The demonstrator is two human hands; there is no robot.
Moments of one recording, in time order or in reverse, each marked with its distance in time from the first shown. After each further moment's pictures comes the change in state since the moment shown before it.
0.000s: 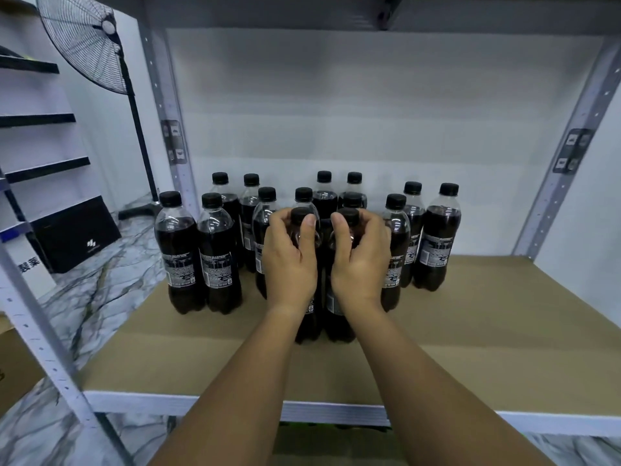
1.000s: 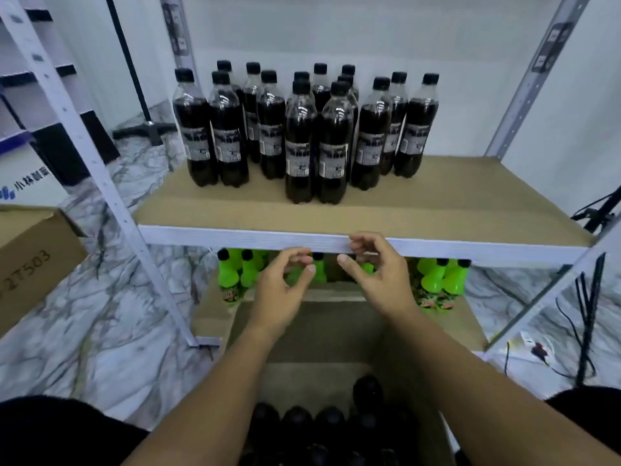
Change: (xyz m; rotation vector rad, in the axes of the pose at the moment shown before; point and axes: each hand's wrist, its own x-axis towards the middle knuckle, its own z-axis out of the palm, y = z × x) left_hand -0.235 0.003 -0.126 -0.023 -0.422 -0.297; right_hand -0.189 0.019 -0.168 0.029 -0.475 0.187
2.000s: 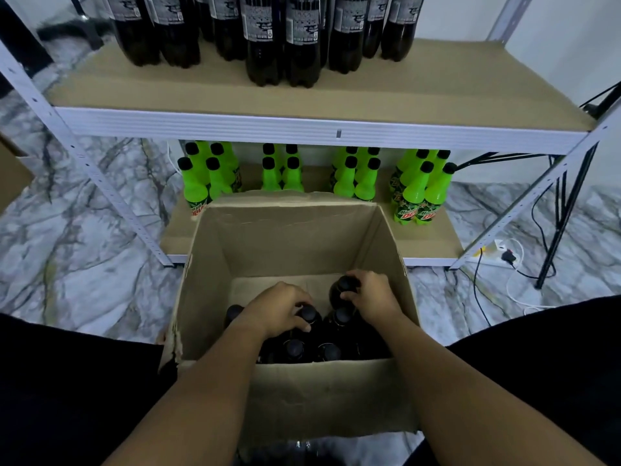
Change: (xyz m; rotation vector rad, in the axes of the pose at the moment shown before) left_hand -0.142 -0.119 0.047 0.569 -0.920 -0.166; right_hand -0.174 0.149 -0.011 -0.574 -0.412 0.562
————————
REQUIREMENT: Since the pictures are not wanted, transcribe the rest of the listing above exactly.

RESULT:
The demonstrator is two human hands; there is no robot.
Moments of one recording, in time order or in reverse, each marked with its distance in time from the first shown. After each further moment's pictures comes the change in state since the moment shown before it.
0.000s: 
1.000s: 
Change: (xyz m; rotation vector rad, in the axes of the pose at the moment shown before; point and axes: each hand's wrist, its own x-axis towards the middle knuckle, its own z-axis out of the palm, y = z × x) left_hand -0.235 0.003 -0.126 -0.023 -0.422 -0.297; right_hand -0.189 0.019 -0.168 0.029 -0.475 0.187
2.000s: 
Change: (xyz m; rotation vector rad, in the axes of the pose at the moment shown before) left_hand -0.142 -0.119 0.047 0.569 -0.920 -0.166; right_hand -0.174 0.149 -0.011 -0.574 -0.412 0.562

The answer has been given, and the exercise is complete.